Completing the square in a denominator

Question

I am given a fraction: $$\frac{J}{(x^2 -4x +20)}$$, where $J=-5$.

I am told that by completing the square in the denominator, and by dividing the top and bottom by a constant I should be able to express the given fraction in the form:

$$\frac{L}{(x-r)^2/s^2+1}$$

, for some constants $L, r, s$, with $s>0$. I am asked to find $L, r$, and $s$.

So far, I have tried to complete the square:

$x^2 -4x +20=0$

$(x-2)^2 = -16$,

however, I am going to take the square root and it results in a complex number which I believe is false, as this fraction will be used later on for integration.
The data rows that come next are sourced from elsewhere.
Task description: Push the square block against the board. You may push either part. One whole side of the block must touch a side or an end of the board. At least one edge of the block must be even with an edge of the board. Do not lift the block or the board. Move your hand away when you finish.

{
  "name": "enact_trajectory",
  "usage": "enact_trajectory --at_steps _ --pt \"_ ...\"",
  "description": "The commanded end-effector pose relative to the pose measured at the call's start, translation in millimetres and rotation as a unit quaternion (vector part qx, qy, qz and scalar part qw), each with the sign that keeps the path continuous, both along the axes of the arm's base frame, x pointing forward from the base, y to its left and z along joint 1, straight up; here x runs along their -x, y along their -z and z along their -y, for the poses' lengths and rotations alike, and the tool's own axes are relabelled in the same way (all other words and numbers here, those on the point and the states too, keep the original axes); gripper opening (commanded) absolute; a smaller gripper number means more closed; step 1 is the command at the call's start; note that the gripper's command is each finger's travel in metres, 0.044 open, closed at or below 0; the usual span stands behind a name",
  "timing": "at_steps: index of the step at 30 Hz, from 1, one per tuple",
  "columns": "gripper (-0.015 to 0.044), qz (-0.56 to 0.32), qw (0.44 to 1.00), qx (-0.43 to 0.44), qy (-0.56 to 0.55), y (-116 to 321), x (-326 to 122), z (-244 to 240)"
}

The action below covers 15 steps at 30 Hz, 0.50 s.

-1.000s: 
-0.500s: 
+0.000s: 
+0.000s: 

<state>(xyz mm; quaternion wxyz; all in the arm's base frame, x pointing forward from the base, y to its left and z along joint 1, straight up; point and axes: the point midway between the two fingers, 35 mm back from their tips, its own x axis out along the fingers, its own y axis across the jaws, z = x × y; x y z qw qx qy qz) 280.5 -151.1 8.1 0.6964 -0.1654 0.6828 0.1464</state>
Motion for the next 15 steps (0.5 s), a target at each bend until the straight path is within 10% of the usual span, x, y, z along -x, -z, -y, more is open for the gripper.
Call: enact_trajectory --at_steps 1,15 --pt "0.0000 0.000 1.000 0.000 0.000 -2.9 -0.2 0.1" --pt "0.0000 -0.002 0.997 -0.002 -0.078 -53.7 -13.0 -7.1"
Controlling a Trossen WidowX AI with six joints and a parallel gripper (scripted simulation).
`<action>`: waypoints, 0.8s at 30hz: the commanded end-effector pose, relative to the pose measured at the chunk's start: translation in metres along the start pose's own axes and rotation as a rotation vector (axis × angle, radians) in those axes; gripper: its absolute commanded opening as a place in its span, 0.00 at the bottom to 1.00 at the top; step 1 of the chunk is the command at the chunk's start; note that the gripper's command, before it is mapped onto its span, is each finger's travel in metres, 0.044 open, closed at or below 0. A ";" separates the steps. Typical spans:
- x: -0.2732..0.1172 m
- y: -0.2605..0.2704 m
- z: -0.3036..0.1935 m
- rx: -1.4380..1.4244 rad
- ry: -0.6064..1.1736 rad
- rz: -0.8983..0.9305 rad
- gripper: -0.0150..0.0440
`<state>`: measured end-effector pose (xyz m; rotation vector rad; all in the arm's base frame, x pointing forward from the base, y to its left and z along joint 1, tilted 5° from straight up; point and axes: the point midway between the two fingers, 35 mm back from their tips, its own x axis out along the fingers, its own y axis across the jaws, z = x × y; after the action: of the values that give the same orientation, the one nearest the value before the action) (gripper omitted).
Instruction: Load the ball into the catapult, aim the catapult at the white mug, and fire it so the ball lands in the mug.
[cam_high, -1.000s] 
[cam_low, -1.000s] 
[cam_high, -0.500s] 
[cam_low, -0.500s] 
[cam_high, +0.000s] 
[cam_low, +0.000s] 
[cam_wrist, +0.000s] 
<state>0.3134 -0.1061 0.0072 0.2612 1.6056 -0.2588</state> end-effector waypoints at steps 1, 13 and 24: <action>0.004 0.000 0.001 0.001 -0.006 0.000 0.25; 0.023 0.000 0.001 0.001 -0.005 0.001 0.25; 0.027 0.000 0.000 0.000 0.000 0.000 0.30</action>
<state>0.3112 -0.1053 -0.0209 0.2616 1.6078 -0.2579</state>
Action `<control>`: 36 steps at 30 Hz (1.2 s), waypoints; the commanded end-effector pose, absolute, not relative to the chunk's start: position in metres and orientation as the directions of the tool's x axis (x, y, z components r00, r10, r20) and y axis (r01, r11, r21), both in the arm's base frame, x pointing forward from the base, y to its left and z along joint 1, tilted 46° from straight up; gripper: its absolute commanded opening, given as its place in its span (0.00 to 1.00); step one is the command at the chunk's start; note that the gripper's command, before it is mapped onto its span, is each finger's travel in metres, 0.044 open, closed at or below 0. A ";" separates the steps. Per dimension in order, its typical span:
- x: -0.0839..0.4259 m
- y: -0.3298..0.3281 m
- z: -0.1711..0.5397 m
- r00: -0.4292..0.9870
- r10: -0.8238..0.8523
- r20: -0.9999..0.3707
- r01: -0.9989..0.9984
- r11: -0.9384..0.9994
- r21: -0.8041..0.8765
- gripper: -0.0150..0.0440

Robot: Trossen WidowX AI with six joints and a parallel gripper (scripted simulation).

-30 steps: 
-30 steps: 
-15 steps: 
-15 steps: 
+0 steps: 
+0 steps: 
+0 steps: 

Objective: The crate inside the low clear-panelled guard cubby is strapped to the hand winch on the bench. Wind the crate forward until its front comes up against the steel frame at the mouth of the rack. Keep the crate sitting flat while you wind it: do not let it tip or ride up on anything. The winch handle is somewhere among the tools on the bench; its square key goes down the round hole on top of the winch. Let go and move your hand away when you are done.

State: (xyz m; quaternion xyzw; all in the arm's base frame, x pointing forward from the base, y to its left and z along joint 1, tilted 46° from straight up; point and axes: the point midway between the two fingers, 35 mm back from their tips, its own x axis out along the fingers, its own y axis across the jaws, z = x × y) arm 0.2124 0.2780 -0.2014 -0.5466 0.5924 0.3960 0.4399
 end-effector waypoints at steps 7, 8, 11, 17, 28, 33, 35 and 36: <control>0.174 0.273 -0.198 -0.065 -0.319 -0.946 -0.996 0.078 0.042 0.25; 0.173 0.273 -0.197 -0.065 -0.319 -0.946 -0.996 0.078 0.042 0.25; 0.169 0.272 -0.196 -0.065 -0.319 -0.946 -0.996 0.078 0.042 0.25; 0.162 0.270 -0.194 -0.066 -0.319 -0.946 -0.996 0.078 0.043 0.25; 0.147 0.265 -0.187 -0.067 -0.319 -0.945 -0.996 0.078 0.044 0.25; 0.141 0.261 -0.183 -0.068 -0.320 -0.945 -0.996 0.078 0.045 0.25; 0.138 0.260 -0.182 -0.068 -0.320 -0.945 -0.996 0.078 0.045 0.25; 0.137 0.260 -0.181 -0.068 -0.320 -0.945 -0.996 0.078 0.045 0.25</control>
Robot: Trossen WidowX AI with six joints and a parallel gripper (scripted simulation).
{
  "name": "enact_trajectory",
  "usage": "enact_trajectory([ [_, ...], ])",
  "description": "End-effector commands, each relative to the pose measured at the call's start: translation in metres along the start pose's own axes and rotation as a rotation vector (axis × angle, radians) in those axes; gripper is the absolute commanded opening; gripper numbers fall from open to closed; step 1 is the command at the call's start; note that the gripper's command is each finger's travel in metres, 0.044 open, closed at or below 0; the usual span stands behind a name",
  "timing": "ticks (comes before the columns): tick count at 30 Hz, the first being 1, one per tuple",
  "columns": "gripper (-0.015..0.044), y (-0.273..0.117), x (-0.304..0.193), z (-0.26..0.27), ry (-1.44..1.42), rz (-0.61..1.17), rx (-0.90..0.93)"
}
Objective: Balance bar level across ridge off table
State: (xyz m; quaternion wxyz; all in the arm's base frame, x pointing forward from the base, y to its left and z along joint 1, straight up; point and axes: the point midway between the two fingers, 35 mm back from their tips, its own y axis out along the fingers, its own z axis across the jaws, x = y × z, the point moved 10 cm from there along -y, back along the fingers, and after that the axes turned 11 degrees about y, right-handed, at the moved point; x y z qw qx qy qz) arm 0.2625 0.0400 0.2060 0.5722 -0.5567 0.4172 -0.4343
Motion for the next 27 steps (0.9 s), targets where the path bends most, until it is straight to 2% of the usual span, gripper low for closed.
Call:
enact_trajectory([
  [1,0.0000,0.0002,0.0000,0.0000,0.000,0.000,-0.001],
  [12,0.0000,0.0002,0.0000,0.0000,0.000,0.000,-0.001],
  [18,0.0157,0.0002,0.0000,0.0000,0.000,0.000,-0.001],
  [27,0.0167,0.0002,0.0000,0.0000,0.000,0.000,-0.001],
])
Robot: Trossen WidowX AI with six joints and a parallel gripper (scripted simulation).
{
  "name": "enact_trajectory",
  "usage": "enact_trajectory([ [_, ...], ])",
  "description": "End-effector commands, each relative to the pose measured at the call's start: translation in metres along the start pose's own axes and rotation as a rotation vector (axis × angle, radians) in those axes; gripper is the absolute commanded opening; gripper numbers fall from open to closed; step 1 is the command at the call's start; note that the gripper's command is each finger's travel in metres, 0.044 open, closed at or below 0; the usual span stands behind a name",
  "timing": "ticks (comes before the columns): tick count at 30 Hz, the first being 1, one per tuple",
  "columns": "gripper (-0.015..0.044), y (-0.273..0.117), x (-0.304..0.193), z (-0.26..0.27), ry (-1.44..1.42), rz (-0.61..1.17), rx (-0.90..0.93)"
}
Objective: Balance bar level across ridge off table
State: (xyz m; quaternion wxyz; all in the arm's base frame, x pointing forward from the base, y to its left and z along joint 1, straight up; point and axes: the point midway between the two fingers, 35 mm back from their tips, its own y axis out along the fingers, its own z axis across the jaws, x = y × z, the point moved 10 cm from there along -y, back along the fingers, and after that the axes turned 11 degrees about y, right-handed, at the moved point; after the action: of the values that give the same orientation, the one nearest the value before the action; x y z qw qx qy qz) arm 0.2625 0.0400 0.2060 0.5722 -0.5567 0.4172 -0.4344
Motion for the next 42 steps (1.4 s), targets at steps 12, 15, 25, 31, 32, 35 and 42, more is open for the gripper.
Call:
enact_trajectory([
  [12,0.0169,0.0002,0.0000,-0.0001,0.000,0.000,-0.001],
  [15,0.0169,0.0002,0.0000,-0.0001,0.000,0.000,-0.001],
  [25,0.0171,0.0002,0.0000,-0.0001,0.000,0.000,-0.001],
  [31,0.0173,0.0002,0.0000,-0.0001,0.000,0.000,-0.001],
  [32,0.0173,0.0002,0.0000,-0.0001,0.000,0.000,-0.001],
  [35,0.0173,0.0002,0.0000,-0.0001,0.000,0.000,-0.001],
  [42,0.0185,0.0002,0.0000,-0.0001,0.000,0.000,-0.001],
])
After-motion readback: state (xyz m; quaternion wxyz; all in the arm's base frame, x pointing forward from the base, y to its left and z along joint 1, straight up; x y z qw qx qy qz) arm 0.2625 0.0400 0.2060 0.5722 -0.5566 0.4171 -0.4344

Any help is appreciated, Thank you for your time,

Answer 1

Since by completing the squares we know $$x^2-4x+20=(x-2)^2+16$$ Therefore $$\frac{-5}{x^2-4x+20}=\frac{-5}{(x-2)^2+16}$$ Dividing top and bottom by 16

$$\frac{-5}{x^2-4x+20}=\frac{\frac{-5}{16}}{\frac{(x-2)^2}{16}+\frac{16}{16}}$$ $$=\frac{\frac{-5}{16}}{\frac{(x-2)^2}{4^2}+1}$$ $L=-\frac{5}{16}$, $r=2$,$s=4$

Answer 2

Completing the square is a technique that most students will first encounter when learning how to solve quadratic equations, $ax^2+bx+c=0$. I believe this is the source of the confusion.

In this case you are not being asked to solve a quadratic equation (there is no equals sign), you are being asked to transform a quadratic form $ax^2+bx+c$ into a different format.

The fact that this quadratic form can't be 0 for any real $x$ (as you have found out) is actually a good thing, as it is in the denominator of a fraction, and of course dividing by zero leads to issues / infinities / discontinuities.

If you follow the steps shown in Clark Makmur's answer you obtain the form you have been asked for, without needing to take square roots of any negative numbers.